Minister of Interior
- In office 12 July 1988 – 23 November 1993
- Prime Minister: Felipe González
- Preceded by: José Barrionuevo
- Succeeded by: Antoni Asunción Hernández

Personal details
- Born: 1944 (age 81–82)

= José Luis Corcuera =

Spanish politician (born 1944)

José Luis Corcuera (born 1944) is a Spanish politician who served as interior minister of Spain from 1988 to 1993.

==Early life==
Corcuera hails from a Basque family. He was born in 1944 and was raised in Bilbao. He left school at 14.

==Career==
Corcuera headed the General Workers Union, a socialist trade union. He was a member of the Spanish Congress of Deputies, representing Biscay Province from 1982 to 1986 and Burgos Province from 1993 to 1994. He was appointed interior minister to the cabinet led by Prime Minister Felipe González in a reshuffle on 12 July 1988, replacing José Barrionuevo in the post.
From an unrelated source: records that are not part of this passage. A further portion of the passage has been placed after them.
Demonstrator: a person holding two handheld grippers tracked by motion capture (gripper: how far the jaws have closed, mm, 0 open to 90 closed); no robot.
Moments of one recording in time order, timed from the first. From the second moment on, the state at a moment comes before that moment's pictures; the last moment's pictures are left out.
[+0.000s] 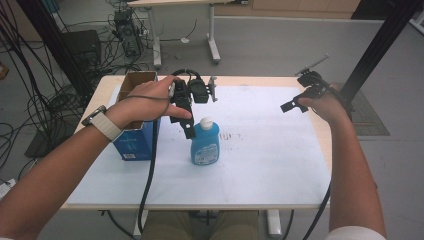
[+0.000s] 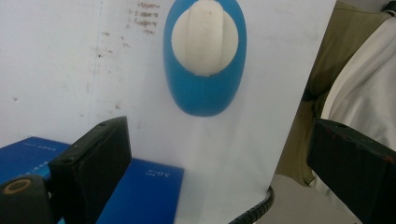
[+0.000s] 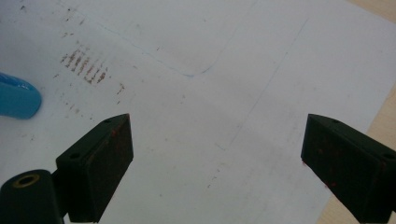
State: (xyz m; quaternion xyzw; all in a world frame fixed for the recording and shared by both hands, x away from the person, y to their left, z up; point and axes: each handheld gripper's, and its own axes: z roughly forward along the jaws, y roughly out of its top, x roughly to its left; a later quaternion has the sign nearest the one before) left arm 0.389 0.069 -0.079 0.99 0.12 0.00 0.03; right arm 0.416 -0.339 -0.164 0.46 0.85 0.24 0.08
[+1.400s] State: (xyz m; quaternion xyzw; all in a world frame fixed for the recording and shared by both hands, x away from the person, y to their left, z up) left arm 0.391 0.030 -0.104 0.99 0.12 0.02 0.03; right arm 0.417 -0.341 -0.166 0.46 0.85 0.25 0.08
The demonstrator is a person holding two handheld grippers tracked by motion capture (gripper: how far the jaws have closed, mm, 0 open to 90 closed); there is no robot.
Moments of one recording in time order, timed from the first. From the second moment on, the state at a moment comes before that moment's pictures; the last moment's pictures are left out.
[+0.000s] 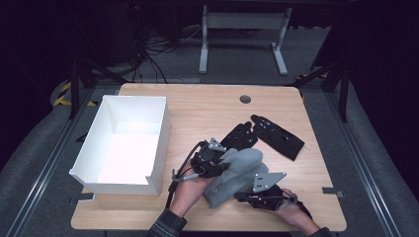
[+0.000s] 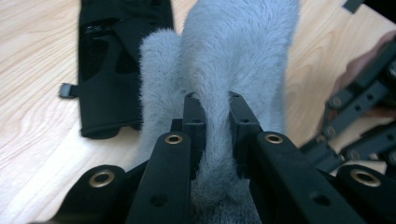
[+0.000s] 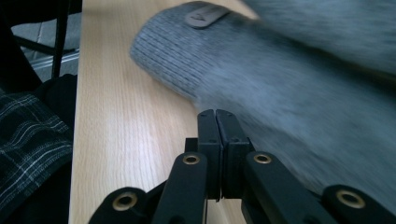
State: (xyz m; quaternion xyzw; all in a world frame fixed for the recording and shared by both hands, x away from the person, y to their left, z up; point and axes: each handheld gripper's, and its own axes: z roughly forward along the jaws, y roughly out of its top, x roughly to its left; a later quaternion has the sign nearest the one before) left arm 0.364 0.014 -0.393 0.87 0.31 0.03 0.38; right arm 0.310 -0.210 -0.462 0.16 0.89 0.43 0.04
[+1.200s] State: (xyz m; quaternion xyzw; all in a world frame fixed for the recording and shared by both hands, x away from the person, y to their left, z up) left arm 0.367 0.063 -0.424 0.87 0.33 0.02 0.36; right arm 0.320 -0.272 -0.453 0.26 0.87 0.41 0.05
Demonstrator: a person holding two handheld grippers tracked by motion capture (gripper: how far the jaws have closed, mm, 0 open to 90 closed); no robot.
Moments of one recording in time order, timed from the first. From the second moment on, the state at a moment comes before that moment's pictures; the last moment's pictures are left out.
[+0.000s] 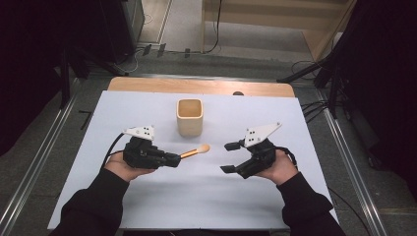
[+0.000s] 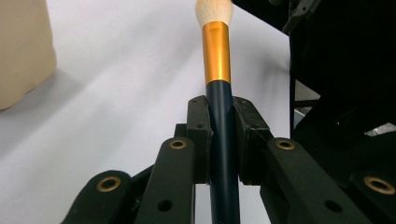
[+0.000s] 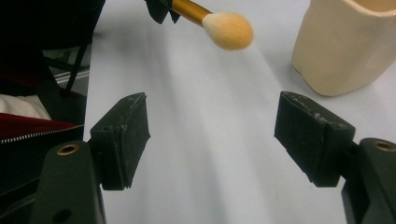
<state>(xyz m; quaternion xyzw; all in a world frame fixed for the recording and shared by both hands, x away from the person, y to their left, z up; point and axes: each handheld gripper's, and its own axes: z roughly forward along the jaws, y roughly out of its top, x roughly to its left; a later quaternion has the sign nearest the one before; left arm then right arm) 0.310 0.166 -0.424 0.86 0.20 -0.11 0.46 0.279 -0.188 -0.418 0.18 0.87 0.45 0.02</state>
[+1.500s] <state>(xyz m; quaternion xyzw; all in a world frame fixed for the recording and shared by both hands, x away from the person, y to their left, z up) 0.283 0.161 -0.441 0.76 0.30 -0.09 0.57 0.266 -0.155 -0.449 0.31 0.75 0.59 -0.01</state>
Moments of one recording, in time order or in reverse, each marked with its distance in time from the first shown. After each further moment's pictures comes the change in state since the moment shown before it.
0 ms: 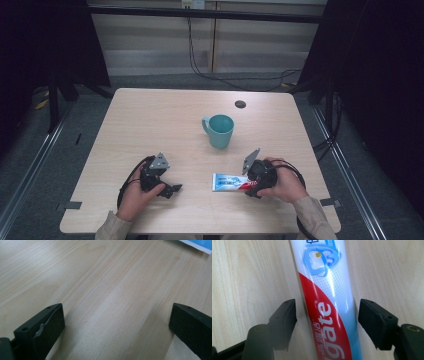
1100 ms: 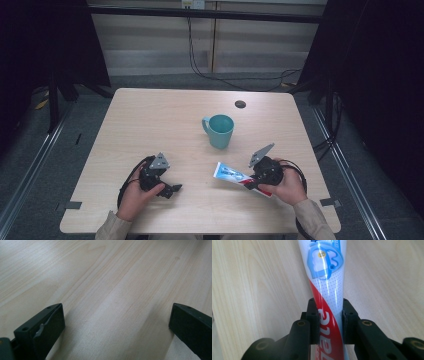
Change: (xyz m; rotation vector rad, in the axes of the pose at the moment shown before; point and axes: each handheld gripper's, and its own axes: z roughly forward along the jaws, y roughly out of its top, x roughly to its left) left arm 0.000 0.000 0.000 0.000 -0.003 0.000; right arm -0.004 -0.017 -0.012 -0.210 0.079 0.211
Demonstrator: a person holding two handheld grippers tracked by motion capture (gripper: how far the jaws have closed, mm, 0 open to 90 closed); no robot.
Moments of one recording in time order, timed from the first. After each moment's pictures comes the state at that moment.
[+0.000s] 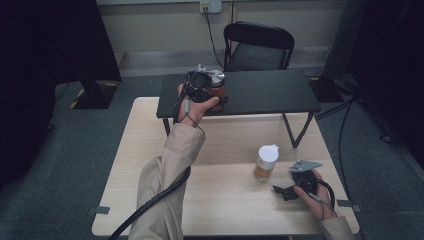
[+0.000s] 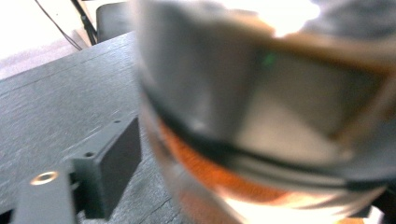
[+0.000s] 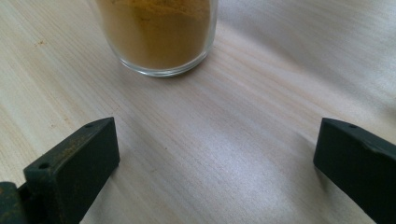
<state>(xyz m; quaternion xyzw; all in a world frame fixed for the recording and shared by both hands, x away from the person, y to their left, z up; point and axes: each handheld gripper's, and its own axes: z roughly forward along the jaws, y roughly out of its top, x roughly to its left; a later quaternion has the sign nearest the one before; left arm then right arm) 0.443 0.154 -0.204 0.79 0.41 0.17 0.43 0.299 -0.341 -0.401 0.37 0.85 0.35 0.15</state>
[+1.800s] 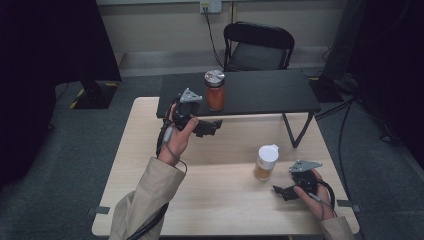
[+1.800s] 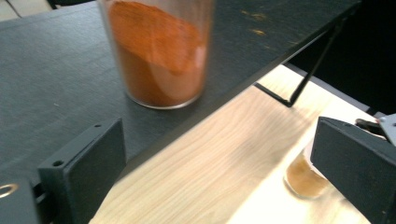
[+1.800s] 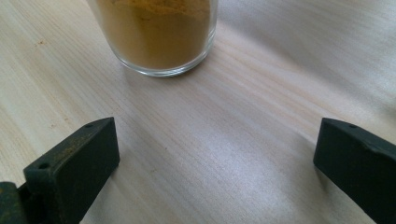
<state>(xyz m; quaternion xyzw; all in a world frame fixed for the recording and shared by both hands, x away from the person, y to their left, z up) 0.367 0.196 -0.234 0.78 0.37 0.16 0.47 0.299 -0.341 -0.401 0.37 0.85 0.35 0.15</state>
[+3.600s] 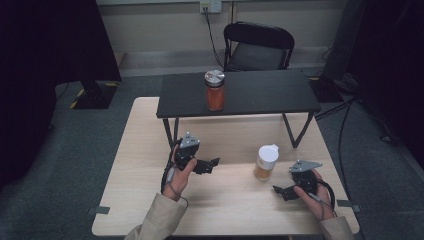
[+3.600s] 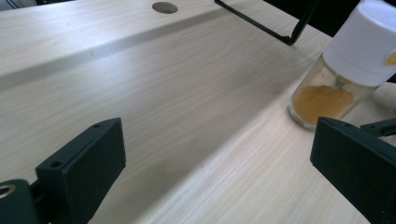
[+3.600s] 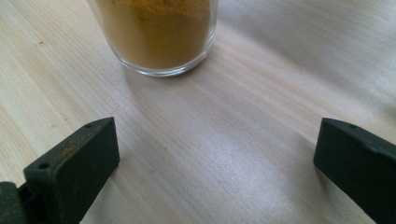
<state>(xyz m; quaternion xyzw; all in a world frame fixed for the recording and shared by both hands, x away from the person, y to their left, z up) 0.338 0.212 -0.362 0.78 0.39 0.11 0.47 0.299 -0.341 -0.401 0.37 0.85 0.35 0.15</state>
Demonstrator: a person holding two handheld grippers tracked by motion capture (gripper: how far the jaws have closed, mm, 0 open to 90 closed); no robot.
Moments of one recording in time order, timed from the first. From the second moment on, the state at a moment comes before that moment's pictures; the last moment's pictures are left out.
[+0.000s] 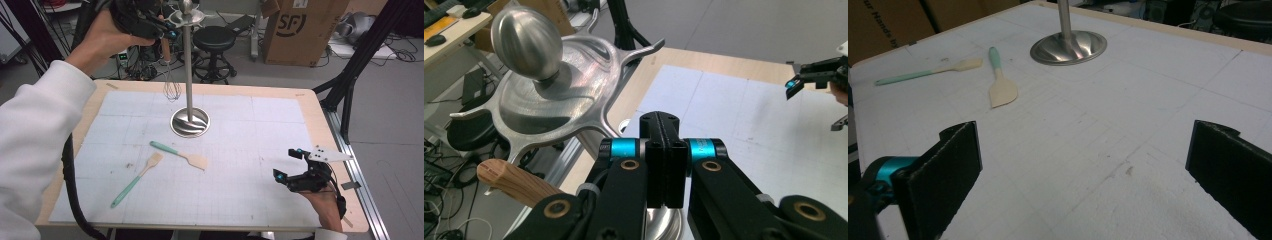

He retained his post in a cabinet reshuffle of July 1993. However, on 23 November 1993 he resigned from office due to the fact that the bill he developed, the Corcuera law, was declared unlawful. Antoni Asunción replaced him as interior minister. Corcuera also resigned from his parliamentary seat.

===Controversy===
In September 2001, Corcuera and José Barrionuevo were tried for the misuse of the public funds which occurred in 1993. Both were found innocent of embezzlement charges in January 2002.